会的外语还挺多,不愧是英美文学专业的海归博士。
夏商周给他吓得站起来,但王尔淳跟粘在鞋底的口香糖似的,怎么甩都甩不脱。
夏商周:……
大柱看得高兴,一甩尾巴抛弃了按摩小弟跑过来加入,拿两个前爪抱住夏商周的另一边小腿。
这样,两只狗,不是,一人一狗,就完成了对夏商周的行动封锁。
咔擦咔擦。
夏商周看着脚下,疑惑地问:“你既然有胆子做,为什么还这么害怕,大哥很讲道理的,你承认错误就好了。”
王尔淳心底不服,左飞那个弟控,对弟弟是讲道理,他这个老同学可没有那个待遇,再说了,性转女主又不是本人,他的女主们都比原型可爱多了!但他现在哪里还敢顶嘴,只敢可怜兮兮道:“他打过我。”
这夏商周已经知道了。
但夏商周依然疑惑:“以前没人打过你?”
以王尔淳的言行,按照正常逻辑推理,从概率学的角度来说,这似乎不太可能。
王尔淳很悲愤:“我全家都没打过我!就他打过我!”
夏商周似乎抓住了问题的症结。
夏商周认真道:“从你的体检报告看,作为一个未来医生,我可以负责任的说,你被打个一两次,其实是完全不会有问题的。”

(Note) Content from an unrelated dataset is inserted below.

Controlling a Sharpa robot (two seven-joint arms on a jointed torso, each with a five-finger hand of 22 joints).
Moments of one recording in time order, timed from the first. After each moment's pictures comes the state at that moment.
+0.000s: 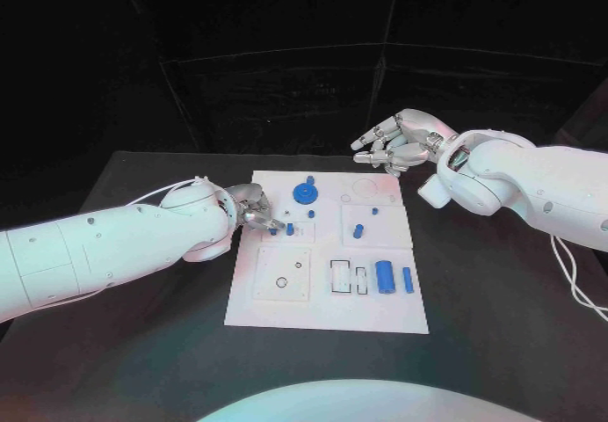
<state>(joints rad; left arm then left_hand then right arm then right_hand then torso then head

结合游戏套路考虑,类似王尔淳这样的角色被主角打过之后,甚至很可能产生人格修正的正面作用。
王尔淳泪如雨下:“你变了。”
看完桑霁云作者专栏所有言情小说的夏商周,获得了很多关于爱情的新知识,不得不点头同意:“我变强了。”但害怕被夏家兄弟联合双打的王尔淳依然怂怂地抱腿求饶,并不知道夏家夫妻正在二楼窗口,一人负责抓拍一人负责录像,确保用静态和动态完全记录他撒泼打滚的英姿——他俩终于想起来单反可以录像。
夏商周好奇:“那你为什么连左飞都怕?”
左飞可可爱了。
王尔淳生无可恋:“他生气很吓人的,他辱骂过我。”
夏商周不相信:“骂你?”
听出夏商周的怀疑,王尔淳激动说明:“他骂得特别狠,他说我是无时无刻不在求人关注的巨婴!”
确实是狠了点。
夏商周认为自己有义务替心上人道歉。
夏商周想了想,认真道:“不好意思。在用词精准上面,他可能是遗传了我妈妈。”
这是道歉还是补刀?王尔淳脸色发白,一手依然抱牢夏商周的小腿,一手习惯性去摸自己的小药瓶,掏出糖片就往自己嘴里塞。